Nursing Interventions & Rationale
|Measure I&O, noting positive balance (intake in excess of output). Weigh daily, and note gain more than 0.5 kg/day.||Reflects circulating volume status, developing/resolution of fluid shifts, and response to therapy. Positive balance/weight gain often reflects continuing fluid retention. Note: Decreased circulating volume (fluid shifts) may directly affect renal function/urine output, resulting in hepatorenal syndrome.|
|Monitor BP (and CVP if available). Note JVD/abdominal vein distension.||BP elevations are usually associated with fluid volume excess but may not occur because of fluid shifts out of the vascular space. Distension of external jugular and abdominal veins is associated with vascular congestion.|
|Assess respiratory status, noting increased respiratory rate, dyspnea.||Indicative of pulmonary congestion/edema.|
|Auscultate lungs, noting diminished/absent breath sounds and developing adventitious sounds (e.g., crackles).||Increasing pulmonary congestion may result in consolidation, impaired gas exchange, and complications, e.g., pulmonary edema.|
|Monitor for cardiac dysrhythmias. Auscultate heart sounds, noting development of S3/S4 gallop rhythm.||May be caused by HF, decreased coronary arterial perfusion, and electrolyte imbalance.|
|Assess degree of peripheral/dependent edema.||Fluids shift into tissues as a result of sodium and water retention, decreased albumin, and increased antidiuretic hormone (ADH).|
|Measure abdominal girth.||Reflects accumulation of fluid (ascites) resulting from loss of plasma proteins/fluid into peritoneal space. Note:Excessive fluid accumulation can reduce circulating volume, creating a deficit (signs of dehydration).|
|Encourage bedrest when ascites is present.||May promote recumbency-induced diuresis.|
|Provide frequent mouth care; occasional ice chips (if NPO).||Decreases sensation of thirst.|
|Monitor serum albumin and electrolytes (particularly potassium and sodium).||Decreased serum albumin affects plasma colloid osmotic pressure, resulting in edema formation. Reduced renal blood flow accompanied by elevated ADH and aldosterone levels and the use of diuretics (to reduce total body water) may cause various electrolyte shifts/imbalances.|
|Monitor serial chest x-rays.||Vascular congestion, pulmonary edema, and pleural effusions frequently occur.|
|Restrict sodium and fluids as indicated.||Sodium may be restricted to minimize fluid retention in extravascular spaces. Fluid restriction may be necessary to correct/prevent dilutional hyponatremia.|
|Administer salt-free albumin/plasma expanders as indicated.||Albumin may be used to increase the colloid osmotic pressure in the vascular compartment (pulling fluid into vascular space), thereby increasing effective circulating volume and decreasing formation of ascites.|
|Administer medications as indicated:
Diuretics, e.g., spironolactone (Aldactone),furosemide (Lasix);
Positive inotropic drugs and arterial vasodilators.

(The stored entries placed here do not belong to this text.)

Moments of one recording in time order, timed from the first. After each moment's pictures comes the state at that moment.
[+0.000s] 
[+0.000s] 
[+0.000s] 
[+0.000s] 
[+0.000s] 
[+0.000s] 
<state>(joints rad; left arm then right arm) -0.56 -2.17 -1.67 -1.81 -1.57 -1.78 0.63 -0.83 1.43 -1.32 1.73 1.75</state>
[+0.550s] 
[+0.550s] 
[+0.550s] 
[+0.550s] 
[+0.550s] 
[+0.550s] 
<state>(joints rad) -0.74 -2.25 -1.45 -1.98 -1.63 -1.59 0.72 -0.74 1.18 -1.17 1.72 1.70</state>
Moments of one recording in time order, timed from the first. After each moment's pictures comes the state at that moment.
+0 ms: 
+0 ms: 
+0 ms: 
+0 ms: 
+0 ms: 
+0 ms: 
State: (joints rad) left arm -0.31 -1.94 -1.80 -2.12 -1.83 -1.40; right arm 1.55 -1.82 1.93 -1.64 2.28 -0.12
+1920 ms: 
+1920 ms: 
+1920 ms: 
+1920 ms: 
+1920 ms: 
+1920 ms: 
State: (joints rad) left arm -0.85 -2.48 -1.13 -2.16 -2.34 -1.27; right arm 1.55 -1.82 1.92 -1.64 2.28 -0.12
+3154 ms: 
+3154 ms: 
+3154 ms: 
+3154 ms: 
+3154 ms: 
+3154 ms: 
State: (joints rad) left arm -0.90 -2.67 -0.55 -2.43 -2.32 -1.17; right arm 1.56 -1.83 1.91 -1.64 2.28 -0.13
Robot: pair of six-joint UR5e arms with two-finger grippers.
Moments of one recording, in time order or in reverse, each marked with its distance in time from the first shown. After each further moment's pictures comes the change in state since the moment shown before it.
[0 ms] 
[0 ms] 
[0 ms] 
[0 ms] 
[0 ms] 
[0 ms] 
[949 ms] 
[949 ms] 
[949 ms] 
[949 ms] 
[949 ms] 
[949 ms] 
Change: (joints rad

|Used with caution to control edema and ascites, block effect of aldosterone, and increase water excretion while sparing potassium when conservative therapy with bedrest and sodium restriction does not alleviate problem.
Serum and cellular potassium are usually depleted because of liver disease and urinary losses.
Given to increase cardiac output/improve renal blood flow and function, thereby reducing excess fluid.